Depuis 2022, suite aux différentes réformes, les dépenses de prestations chômage devraient déjà diminuer de 6,7 milliards d’économie par an à horizon 2027.
L’assurance chômage est actuellement excédentaire. L’enjeu n’est donc pas d’équilibrer les comptes de l’assurance chômage, mais de générer un excédent que l’Etat ponctionne par la suite pour financer différentes missions dont il a la charge. En résumé, la réforme diminue les indemnités chômage, pour permettre à l’Etat de récupérer une partie des recettes de cotisations (CSG et cotisations employeur) à d’autres fins que l’indemnisation des chômeurs.
– Modifier le fonctionnement du marché du travail en diminuant le pouvoir de négociation des salaires et des conditions de travail
- Au moment de la recherche d’emploi, parce que des droits plus courts et d’un montant plus faible diminuent la capacité à rechercher un emploi adéquat
- En emploi, parce que la menace de licenciement/non renouvellement de contrat conduit à accepter des conditions de travail plus difficiles.
- Eléments de contexte et sources supplémentaires (et références en lien) :
- L’assurance chômage en France n’est pas particulièrement protectrice en comparaison européenne, même avant la réforme de 2021.

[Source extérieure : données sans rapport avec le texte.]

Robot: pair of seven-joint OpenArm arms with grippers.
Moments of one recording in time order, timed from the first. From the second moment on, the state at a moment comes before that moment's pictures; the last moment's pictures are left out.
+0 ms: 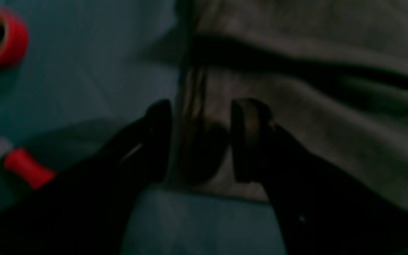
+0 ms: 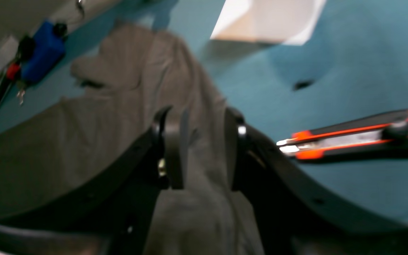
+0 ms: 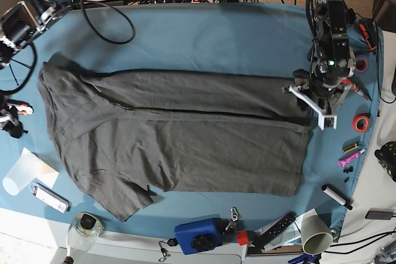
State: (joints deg) left arm 6.1 -7.4 -9.1 99.9 -9.4 -1.8 50.7; right arm 18.5 32.3 51.6 69.2 42.1 34.6 -70.1
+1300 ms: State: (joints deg) left arm 7.8 -6.3 -9.2 97.6 -11.0 4.7 49.7; right arm 18.2 34.2 51.4 69.1 42.6 34.6 -74.4
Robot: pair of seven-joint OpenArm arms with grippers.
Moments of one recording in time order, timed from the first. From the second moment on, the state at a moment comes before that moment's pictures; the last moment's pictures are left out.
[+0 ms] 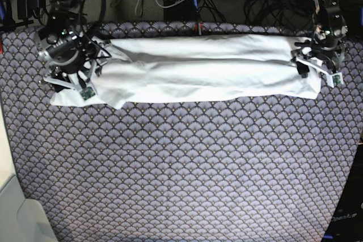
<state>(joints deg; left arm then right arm) 16.3 -14.6 -20.9 87.6 -15.1 -0.8 31.4 -13.3 0.4 14.6 113.6 -13.7 40.2 -56.5</state>
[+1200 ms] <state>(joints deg) 19.0 -12.1 -12.8 107.5 -15.2 -0.8 32.5 -12.3 0.4 14.9 104.5 -13.8 40.2 -52.8</state>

– Près de 40 % des personnes au chômage vivent sous le seuil de pauvreté (ainsi que leurs enfants et leur conjoint).
– Plus de la moitié des salariés touchent au moins une fois une indemnité chômage au cours de leur carrière.
– Le taux de couverture de l’assurance chômage est déjà à un niveau historiquement bas.
- L’évaluation intermédiaire de la DARES conduite sur la réforme de 2019 (réforme du calcul des indemnités) ne démontre pas à d’effets bénéfiques sur le niveau d’emploi (contrairement à ce que le gouvernement laisse souvent entendre). Elle conclut (p.79) :
- A une baisse de l’indemnisation (montant)
- A une baisse des demandes d’indemnisation (nombre de personnes indemnisées)
- A une accélération de la reprise d’emploi à l’approche de la fin d’indemnisation. Cette accélération s’accompagne d’un moins bon appariement (les emplois repris par les personnes qualifiées correspondent moins aux qualifications, au détriment d’autres demandeurs d’emploi moins qualifiés) ; la reprise d’emploi se fait sur des contrats plus courts (et donc possiblement un retour au chômage plus rapide).
- Pas d’effet mesuré à ce stade sur le niveau du chômage.
Il faut attendre la remise du rapport final de l’évaluation fin 2024 pour connaître plus précisément l’ensemble des effets.